• _Problem_
Search the material below for the string "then". Return every line that holds it.

§

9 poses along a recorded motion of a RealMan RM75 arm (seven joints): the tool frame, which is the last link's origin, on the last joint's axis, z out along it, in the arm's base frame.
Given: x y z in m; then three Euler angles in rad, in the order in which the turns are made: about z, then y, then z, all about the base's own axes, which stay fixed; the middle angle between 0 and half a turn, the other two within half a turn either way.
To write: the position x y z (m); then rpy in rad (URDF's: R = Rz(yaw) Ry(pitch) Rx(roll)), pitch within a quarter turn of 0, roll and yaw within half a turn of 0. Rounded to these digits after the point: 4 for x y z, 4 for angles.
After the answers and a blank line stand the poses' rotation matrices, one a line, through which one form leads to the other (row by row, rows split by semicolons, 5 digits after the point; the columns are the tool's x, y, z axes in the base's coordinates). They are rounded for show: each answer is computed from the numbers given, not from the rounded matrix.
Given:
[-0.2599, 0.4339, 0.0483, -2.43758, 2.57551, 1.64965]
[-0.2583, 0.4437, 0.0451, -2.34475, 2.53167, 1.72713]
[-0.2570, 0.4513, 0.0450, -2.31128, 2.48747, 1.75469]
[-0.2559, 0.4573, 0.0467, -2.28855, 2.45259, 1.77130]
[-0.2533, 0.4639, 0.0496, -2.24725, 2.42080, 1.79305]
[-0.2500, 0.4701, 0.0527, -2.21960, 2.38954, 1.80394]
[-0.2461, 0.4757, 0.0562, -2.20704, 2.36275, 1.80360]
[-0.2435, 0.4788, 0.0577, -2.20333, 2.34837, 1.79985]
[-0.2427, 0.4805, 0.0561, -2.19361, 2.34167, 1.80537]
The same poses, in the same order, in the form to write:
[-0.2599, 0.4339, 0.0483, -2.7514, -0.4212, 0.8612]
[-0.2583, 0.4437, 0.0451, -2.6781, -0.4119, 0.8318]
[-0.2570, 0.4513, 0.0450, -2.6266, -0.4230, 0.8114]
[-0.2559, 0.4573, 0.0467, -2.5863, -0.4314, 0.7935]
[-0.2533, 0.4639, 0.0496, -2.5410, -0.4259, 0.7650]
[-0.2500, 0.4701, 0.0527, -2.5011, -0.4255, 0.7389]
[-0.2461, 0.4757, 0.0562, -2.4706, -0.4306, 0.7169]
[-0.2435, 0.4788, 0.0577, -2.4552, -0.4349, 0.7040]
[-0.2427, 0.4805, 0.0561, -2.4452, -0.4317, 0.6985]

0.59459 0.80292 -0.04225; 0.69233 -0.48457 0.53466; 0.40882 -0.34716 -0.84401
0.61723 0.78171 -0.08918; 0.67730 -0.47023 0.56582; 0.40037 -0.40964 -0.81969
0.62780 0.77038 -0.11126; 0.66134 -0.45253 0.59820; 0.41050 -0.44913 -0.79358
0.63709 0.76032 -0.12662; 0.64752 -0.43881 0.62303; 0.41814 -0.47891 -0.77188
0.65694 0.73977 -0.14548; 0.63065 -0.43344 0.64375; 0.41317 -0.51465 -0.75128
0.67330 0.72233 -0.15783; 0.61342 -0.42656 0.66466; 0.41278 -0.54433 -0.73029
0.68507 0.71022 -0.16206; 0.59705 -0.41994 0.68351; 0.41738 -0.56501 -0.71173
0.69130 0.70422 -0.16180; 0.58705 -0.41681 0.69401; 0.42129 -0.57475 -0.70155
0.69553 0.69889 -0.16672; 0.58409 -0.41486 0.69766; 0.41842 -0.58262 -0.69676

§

• _Solution_
Given: x y z in m; then three Euler angles in rad, in the order in which the turns are made: about z, then y, then z, all about the base's own axes, which stay fixed; the middle angle between 0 and half a turn, the other two within half a turn either way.
To write: the position x y z (m); then rpy in rad (URDF's: R = Rz(yaw) Ry(pitch) Rx(roll)), pitch within a quarter turn of 0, roll and yaw within half a turn of 0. Rounded to these digits after the point: 4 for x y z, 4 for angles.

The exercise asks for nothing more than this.